The build team wants to gather and process data that is generated by the Mach tool, so they can measure and track build times and other relevant developer metrics / pain points. We can start with the minimum viable set up, providing them an HTTP endpoint to which they can POST their JSON data, which we will route to an S3 bucket from which they can retrieve said data. First iteration doesn't require us to parse or crack open the JSON at all.

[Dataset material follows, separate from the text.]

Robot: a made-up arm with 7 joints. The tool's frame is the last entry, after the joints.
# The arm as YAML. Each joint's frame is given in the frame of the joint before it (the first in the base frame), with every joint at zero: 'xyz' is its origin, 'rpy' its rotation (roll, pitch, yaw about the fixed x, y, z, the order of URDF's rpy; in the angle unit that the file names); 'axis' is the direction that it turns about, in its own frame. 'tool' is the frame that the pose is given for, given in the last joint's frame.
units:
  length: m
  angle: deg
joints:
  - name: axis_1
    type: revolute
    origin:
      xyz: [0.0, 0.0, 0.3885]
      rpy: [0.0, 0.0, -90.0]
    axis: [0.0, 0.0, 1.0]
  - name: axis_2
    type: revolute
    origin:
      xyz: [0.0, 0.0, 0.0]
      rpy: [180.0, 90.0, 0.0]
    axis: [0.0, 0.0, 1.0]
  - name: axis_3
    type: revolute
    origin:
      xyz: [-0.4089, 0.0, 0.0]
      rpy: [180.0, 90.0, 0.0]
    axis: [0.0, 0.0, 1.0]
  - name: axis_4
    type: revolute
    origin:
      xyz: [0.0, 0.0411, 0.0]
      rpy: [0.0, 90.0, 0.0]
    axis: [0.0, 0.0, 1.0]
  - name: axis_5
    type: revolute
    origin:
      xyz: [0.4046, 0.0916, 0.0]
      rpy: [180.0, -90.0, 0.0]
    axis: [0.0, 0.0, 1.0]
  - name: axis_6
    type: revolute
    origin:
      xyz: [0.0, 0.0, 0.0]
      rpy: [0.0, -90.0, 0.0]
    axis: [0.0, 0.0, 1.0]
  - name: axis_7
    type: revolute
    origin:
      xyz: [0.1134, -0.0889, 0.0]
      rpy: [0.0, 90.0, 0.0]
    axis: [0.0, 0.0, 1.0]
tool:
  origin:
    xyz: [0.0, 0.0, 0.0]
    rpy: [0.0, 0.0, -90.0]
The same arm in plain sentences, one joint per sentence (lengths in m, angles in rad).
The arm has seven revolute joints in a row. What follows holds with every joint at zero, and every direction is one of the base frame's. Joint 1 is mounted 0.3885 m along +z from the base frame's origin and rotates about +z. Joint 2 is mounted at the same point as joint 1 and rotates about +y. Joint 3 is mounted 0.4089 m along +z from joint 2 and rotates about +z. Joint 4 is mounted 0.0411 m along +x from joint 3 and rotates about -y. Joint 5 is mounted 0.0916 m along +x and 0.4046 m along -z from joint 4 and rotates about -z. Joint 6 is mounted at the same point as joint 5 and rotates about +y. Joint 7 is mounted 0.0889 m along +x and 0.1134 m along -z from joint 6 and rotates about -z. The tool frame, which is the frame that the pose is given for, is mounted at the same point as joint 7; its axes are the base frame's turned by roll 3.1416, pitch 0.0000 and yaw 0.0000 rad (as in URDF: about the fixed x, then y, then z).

It's okay for the data to go into S3 as a Heka message stream, I (i.e. rmiller) will work with them to make sure they have the tooling they need to convert the Heka message stream back into the original JSON for their own processing.
Scheduled for the next sprint so it can make Q1
Due to e10s and ops related fires, we are unable to address this ticket during this sprint.
Per IRL chat today, we'd like to revive this request.
Initially, we're looking to do some rapid prototyping on the type of data we send. So we're probably looking for a single endpoint that accepts N different message types with initially no schema validation. The data will almost certainly be JSON.
Once we have the client-side bits implemented and have confidence in the data we're sending, we can formalize a schema "productionize" the ingestion. How that switchover works, I'm not sure. It probably involves 2 endpoints (e.g. "stage" vs "production") or some kind of routing key in the HTTP request. Not sure what options are available.